Подойдя к Галине, высокой, статной, двадцатишестилетней черноволосой красавице, вдруг ни с того ни с сего, нежно погладил ей спину.
— Муррррр, — замурлыкала пекариха и, оглянувшись, — Я думала, Витя зашёл за мной. Он обычно так делает. Ты чего это со мной заигрываешь, Юра? Я девушка замужняя, — не переставая работать, спрашивала Галя, — и старая уже для тебя.
— Я на тебе тренируюсь, — и ещё раз нежно провёл ладонью. — получается? Можно на ровесницах пробовать?
— Мяуууу, ещё как! А теперь иди к Свете, попробуй.
— Куда лететь потом буду? В общем, отчаливай на обед. Власть переменилась.
Галя ещё минут пять объясняла тонкости работы, особенно делая упор, что нужно очень осторожно ставить формы с тестом.
— Нежнее, нежнее, Юрочка. Представляй, что спинку мне гладишь. Ну, смотри! Видишь, грохнул, и тесто опало?! Убедившись, что всё в порядке, она убежала обедать.
Я задумался. Ведь одно звено выпало из общего конвейера, как же, они, теперь продолжат? И чуть не пропустил одну форму. Воткнул, в момент, когда карусель уже поехала. Час пролетел незаметно. Подошедшая Галя, похвалила:
— Молодец! Всего десяток булок в браке, на первый раз очень недурно! Иди, обедай.
Я подошёл к девчонкам, которые резали куски теста и бросали их на весы, а оттуда в формы.
— Вы ещё не обедали?
— Надо ещё одну дежу выработать, потом…
Я подключился. И впятером, мы быстро её опустошили.
На столах, возле окна, все раскладывали еду, принесённую с собой.
— О, да тут закуси много — заметила Лена-мукосейщица, — выпивки только не хватает.
— А повод? — поинтересовалась Света.
— А надо у Юры спросить. В коллектив он вроде влился, а наливать не хочет, — подкалывала вторая Галя, тестомеска.
— Я бы рад. У меня есть трояк. Да где я тебе среди ночи найду?

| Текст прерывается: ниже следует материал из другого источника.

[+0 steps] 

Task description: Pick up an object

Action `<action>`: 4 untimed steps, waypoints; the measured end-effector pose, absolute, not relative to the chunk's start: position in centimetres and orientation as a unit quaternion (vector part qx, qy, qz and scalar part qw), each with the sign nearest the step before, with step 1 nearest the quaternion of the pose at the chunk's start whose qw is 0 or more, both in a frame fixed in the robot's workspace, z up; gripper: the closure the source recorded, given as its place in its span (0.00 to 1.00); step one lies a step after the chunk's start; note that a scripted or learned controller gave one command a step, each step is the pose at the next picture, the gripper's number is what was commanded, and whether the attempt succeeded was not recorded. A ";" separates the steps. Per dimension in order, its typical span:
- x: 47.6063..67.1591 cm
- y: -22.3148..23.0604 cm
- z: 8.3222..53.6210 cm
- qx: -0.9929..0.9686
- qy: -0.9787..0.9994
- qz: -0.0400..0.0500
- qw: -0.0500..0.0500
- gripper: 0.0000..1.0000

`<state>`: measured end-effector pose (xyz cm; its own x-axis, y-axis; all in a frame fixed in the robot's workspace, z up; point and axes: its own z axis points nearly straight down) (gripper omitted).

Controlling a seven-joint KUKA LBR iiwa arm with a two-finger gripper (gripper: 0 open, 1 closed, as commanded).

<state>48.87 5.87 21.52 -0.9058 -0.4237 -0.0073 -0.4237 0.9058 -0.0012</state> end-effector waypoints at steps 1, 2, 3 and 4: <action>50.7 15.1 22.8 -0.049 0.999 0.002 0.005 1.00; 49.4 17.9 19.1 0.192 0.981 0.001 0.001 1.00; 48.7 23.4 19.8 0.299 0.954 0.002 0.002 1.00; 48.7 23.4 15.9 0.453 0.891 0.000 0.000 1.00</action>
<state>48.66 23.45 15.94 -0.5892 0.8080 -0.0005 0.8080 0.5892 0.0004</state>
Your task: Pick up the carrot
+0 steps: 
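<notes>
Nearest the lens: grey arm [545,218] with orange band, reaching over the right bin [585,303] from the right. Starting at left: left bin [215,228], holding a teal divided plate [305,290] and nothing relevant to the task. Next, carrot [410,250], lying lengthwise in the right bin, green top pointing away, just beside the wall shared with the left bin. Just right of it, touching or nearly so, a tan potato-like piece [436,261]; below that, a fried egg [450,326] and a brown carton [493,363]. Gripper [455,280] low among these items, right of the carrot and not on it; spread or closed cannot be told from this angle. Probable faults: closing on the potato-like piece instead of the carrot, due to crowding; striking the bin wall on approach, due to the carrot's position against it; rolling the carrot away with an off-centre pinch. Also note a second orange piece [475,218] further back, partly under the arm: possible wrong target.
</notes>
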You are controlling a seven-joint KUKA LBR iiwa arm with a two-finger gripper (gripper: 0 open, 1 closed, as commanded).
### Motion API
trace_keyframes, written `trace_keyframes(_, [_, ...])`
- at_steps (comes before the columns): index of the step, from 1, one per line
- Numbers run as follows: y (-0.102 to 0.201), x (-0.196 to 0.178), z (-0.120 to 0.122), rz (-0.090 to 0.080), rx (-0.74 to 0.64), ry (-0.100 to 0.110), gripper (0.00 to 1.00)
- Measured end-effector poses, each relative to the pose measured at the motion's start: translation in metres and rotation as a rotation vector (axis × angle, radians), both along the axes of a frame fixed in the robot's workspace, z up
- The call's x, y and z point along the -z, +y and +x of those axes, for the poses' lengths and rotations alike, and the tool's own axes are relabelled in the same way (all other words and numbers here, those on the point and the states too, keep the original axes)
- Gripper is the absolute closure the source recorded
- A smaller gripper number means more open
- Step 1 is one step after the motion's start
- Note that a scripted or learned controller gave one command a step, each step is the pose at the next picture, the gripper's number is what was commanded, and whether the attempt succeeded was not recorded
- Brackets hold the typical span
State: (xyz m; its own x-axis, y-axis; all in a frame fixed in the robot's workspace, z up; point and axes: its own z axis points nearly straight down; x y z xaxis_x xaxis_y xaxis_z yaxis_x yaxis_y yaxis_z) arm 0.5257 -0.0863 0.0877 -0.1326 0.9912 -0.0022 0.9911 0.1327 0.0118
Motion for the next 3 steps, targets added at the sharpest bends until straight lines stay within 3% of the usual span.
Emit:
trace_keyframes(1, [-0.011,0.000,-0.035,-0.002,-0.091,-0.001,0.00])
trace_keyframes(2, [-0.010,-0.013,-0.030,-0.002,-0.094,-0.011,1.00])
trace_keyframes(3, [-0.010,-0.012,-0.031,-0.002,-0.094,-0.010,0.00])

— У меня есть две бутылки «Столичной». Могу сбегать принести, — заметила Света.
— Тащи, а ещё три с копейками, я тебе завтра принесу.
— Девчонки, хорош, пацана спаивать, — недовольно сказала Ира-бригадира.
— Да перестань ты Иринка, — сказал я тридцативосьмилетнейлетней бригадирше, — Света, давай, одна нога здесь, другая там. Должен же я влиться в коллектив?
Ира махнула рукой, но она же должна была сказать. Сказать-то она должна была, и все это прекрасно понимали.